The canal is possible through a system of locks that bring ships from either side at sea level, to Gatun Lake, a made made lake created by a dam prior to the canals construction. The lake carries ships 15 miles of the 48 mile journey. Gatun Lake is 85 feet above sea level, which requires locks on either side to get a ship up to. On the Atlantic side, ships go through the Gatun Locks. This is a series of three locks that lift a ship up the 85 feet required to get to the lake. For those of you that do not know how a shipping lock works. It is a section of water that can be closed off on all sides. A ship from one body will enter the lock, the gates will close, water is either pumped in or out to bring the ship to the correct height of the water on the other side of the gates, and then the ship will exit and be in the other body of water.

The ship will then go through the lake and enter an man made river to the next set of locks. These locks will bring the ship back down to sea level, where the ship will be able to enter the Pacific Ocean, under much safer and shorter conditions than before.

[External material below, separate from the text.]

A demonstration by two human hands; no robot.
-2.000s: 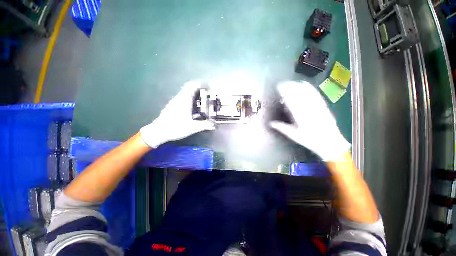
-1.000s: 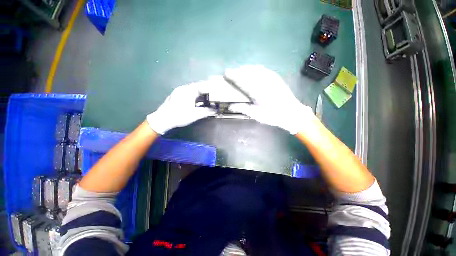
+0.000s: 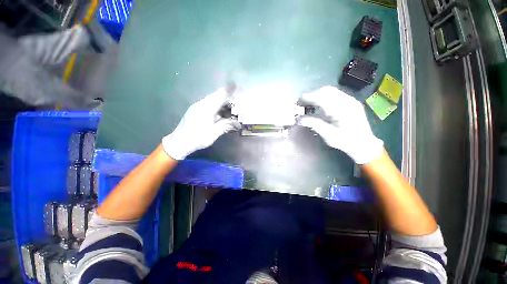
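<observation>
A white-silver metal frame (image 3: 267,113) sits between my hands over the green bench, its top washed out by glare. A greenish strip shows along its near side, and dark fittings show at both ends. My left hand (image 3: 200,126), in a white glove, grips the frame's left end. My right hand (image 3: 346,125), also gloved, grips its right end. The fingertips partly hide both ends. I cannot tell if the frame rests on the mat.
Two black modules (image 3: 358,72) and yellow-green plates (image 3: 385,97) lie at the bench's right. A metal rail (image 3: 408,111) and grey frames (image 3: 449,34) are beyond. A blue bin (image 3: 41,150) with grey ribbed units is at left. A person's blurred sleeve (image 3: 58,44) is at upper left.
My right hand has moved from over the frame to its right end. The frame's broad white face now shows instead of its open window. A person's sleeve has appeared at upper left.
</observation>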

Currently, the Panama Canal is being updated and expanded. It is approaching its 100th anniversary soon, and wear and tear is starting to show. A new set of locks is being looked at being installed on both sides. These locks would have Water Saving Basins, which means they would not need nearly as much water to get to the heights needed. This would also cut down on time.

The Panama Canal is an extreme feat of engineering. It is used by cruise ships all the time and even worked its way into cartoons.